Following this protracted prologue, it does pick up momentum. The heroine Tirzah, the youngest of four daughters born to a poor family, is reluctantly married off to a wealthy fishmonger (an effectively understated Matthew Woodyatt) 20 years her senior. Dried sea bream hanging above the bed is a real passion killer and she is unable to conceive a child (though she does seem to be an attentive stepmother). On her 30th birthday, she receives a letter and a bouquet of jasmine from an anonymous admirer. Donning a white dress and letting down her long hair from its plaits is only the start of her transformation.
Sensuality is so difficult to pull off onstage and this show happily stays on the right side of kitsch. Daniel’s transformation from downtrodden housewife to sensual being, exemplified by her passionate belly dancing, is mesmerising to watch. Joaquin Pedro Valdes is commanding as the Lover who exists only in Tirzah’s mind and gets the evening’s take-home number, “Dance for Me”. He wears a fedora and loiters in the shadows like the Phantom of the Opera, and I was also reminded of Sigmund Romberg’s (probably unrevivable) operetta The Desert Song, in which the heroine is romanced by the mysterious ‘Red Shadow’.
It’s such an animated production and the onstage band comprising Ramon Ruiz (flamenco guitar), Amy Price (violin), Ashley Blasse (upright bass), Daniel Gouly (clarinet) and Ant Romero (percussion) are very much part of the activity. The invigorating klezmer and flamenco score, while to a considerable extent relying on repeated phrases, is further enlivened with its whirl of skirt- and shawl-ography, choreographed by Billy Mitchell.

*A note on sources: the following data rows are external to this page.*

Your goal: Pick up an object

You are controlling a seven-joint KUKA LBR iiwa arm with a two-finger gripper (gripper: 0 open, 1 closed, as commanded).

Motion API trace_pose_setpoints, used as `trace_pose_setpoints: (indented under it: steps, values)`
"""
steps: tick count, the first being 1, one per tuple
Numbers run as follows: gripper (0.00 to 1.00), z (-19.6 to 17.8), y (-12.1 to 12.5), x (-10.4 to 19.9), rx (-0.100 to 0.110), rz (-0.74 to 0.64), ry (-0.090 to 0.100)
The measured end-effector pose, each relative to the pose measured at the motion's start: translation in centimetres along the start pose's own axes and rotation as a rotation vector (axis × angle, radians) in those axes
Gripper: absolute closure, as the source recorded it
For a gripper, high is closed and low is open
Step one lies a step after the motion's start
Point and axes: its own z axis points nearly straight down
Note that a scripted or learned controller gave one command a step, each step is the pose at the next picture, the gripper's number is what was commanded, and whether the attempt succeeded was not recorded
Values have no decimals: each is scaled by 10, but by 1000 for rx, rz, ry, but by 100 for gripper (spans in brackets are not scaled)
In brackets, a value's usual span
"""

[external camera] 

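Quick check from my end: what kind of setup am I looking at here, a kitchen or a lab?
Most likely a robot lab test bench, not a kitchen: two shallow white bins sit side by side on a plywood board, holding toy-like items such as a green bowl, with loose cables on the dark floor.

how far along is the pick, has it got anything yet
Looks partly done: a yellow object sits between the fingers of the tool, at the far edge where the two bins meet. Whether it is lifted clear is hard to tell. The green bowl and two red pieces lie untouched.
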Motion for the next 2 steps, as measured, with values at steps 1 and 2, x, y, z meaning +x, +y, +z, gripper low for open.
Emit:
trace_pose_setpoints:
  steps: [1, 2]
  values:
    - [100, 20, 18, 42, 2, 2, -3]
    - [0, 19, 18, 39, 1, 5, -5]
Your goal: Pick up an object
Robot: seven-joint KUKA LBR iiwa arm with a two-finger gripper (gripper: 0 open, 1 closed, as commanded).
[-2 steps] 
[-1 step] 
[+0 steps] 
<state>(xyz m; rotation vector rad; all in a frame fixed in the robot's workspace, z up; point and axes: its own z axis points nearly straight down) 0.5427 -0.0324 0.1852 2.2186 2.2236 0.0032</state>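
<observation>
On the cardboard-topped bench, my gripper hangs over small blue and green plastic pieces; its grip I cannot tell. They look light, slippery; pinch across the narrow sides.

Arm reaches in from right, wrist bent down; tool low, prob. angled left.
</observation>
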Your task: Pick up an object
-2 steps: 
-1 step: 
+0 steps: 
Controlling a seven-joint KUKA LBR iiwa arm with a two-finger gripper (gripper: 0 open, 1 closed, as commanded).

It’s possible to draw parallels with similarly non-traditional musical Hadestown due to the folkloric elements and cross-cultural influences. And, like that show, the book is the weakest element, requiring more meat on its bones to fully satisfy narratively. The story could also probably be comfortably told in 90 minutes without an interval. However, if one leaves the theatre wanting to dance, a musical has done its job, and the physicality of this show certainly hits the mark.